La version gravée est encore plus problématique, puisque Simon ne s’est pas donné la peine de graver l’image inversée, représentant ainsi l’Estacade comme vue dans un miroir. Nous avons effectué l’inversion, pour permettre la comparaison.


Les éléments identiques

Simon a resserré le cadrage sur la partie centrale de l’Estacade.

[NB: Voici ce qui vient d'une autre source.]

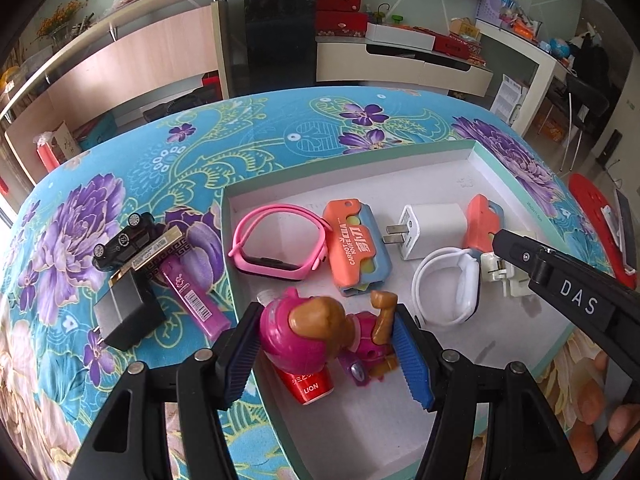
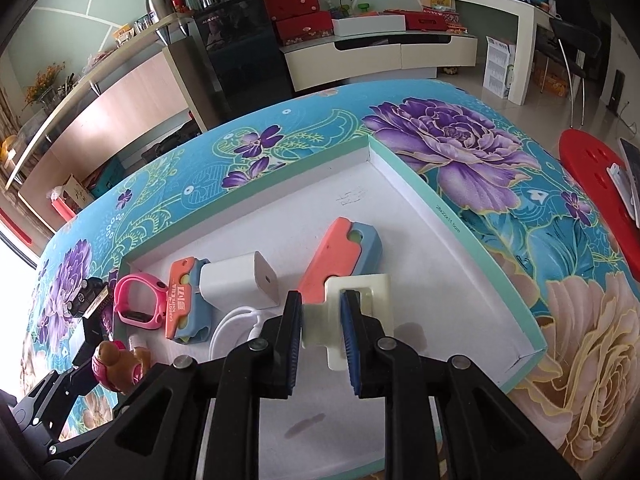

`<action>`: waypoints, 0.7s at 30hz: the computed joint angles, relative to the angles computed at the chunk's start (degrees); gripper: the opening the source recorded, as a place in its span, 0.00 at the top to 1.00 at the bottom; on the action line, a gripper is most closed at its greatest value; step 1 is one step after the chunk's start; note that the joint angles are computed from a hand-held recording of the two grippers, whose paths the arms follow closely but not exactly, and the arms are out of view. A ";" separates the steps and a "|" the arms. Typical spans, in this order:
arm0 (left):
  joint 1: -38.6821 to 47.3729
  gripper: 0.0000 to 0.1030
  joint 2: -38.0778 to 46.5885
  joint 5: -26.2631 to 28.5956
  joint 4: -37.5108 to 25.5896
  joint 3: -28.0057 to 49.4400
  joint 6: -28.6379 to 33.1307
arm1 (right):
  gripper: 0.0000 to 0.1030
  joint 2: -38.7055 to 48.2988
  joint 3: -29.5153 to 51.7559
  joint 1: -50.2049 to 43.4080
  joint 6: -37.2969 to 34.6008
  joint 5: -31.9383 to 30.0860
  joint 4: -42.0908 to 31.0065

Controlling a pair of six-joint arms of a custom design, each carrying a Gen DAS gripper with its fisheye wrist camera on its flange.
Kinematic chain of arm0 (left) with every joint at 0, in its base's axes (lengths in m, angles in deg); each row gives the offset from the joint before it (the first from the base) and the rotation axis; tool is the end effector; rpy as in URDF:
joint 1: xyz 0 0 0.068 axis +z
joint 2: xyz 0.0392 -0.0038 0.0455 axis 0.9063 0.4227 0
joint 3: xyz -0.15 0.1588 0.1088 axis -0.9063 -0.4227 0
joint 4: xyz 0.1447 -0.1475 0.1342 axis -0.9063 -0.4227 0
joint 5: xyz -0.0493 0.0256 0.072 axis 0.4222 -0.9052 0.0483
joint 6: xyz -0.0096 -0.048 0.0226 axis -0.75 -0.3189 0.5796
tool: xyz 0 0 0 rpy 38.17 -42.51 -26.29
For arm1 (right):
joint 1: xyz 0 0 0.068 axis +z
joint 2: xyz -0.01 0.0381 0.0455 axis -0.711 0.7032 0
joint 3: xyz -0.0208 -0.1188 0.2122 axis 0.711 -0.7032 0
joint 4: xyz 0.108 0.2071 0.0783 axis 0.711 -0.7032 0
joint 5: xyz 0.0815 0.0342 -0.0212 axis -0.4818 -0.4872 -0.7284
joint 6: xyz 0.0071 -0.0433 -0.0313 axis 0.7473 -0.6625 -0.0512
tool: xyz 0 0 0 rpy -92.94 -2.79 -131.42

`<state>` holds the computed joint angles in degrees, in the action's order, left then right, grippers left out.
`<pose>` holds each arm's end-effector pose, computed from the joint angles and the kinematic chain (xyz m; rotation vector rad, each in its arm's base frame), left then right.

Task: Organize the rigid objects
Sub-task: 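Open the left tool to drop the doll while the right tool releases the clip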

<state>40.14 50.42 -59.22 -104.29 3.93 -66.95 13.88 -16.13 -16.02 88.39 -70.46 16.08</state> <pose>0.2383 -0.1071 0.2008 0.2067 2.5769 -0.1488 0.2364 0.1220 0.2084 0.3070 2.5030 0.1357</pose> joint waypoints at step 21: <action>20.70 0.31 -7.01 1.58 -2.65 -0.44 3.54 | 0.60 2.62 6.96 8.03 -0.37 3.89 -0.23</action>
<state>60.85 43.41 -57.64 -106.94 3.49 -63.41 16.50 -9.17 -7.99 88.02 -66.57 15.85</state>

Nous retrouvons la passante au parapluie, les tonneaux, le   badaud debout, la planche avec les traces de pas et les deux péniches, vues cette fois de profil.


Les éléments nouveaux

Deux bateaux à vapeur ont été rajoutés sur la Seine, leur panache est incliné en sens inverse des hachures en diagonale qui évoquent les flocons : ceci est parfaitement logique, le vent souffle de gauche à droite.

Les deux jeux de diagonales rappellent le triangle des poutres de la partie centrale. L’opposition blanc/noir des deux panaches se substitue à l’opposition blanc/noir du quai et de la Seine que nous avons noté à propos du pastel.


Une autre grosse tricherie

Dans la gouache et le pastel, le regard était parallèle au quai : il lui est ici quasiment perpendiculaire, comme le montre la superposition des deux péniches . Or dans les trois cas la silhouette de l’Estacade est la même ! Non seulement Simon supprime sa cassure caractéristique, mais en plus il la décalque à l’identique, quel que soit le point de vue.

Sans doute tout simplement parce que ces différentes variantes ont été composées en atelier et non sur la rive glaciale  de la Seine.

Simon est sans doute un des tous derniers à avoir représenté l’Estacade de bois, qui devait disparaître l’année suivante lors de la grande inondation.

estacade inondation 1910Inondation de 1910

Une passerelle en pierre et acier lui succédera ensuite, jusqu’à sa démolition définitive en 1938.
estacade nouvelle 1913
La nouvelle passerelle de l’Estacade,1913


Le pont Sully l’hiver

Tavik Frantisek  Simon, 1926

imon_Tavik_frantisek-pont-sully-en hiver
C’est pourquoi il est tout à fait étrange de la retrouver dans cette gravure de T.F.Simon, treize ans après sa disparition !

La vieille passerelle de l’Estacade

Tavik Frantisek  Simon, 1908

070b Simon_Tavik_frantisek-la vieille-passerelle-de-l-estacade
Sauf si nous comprenons que Simon, en 1926, s’est contenté de puiser dans ses stocks et de recopier une gravure de 1908… dernière apparition nostalgique de cette vieille amie des peintres et des pêcheurs à la ligne.

Au final, l’Estacade, pendant ses deux siècles d’existence ponctués d’incendies, de démolitions  et de reconstructions successives,  aura imposé aux artistes – fidèles ou moins fidèles – son image paradoxale :  celle du provisoire qui dure.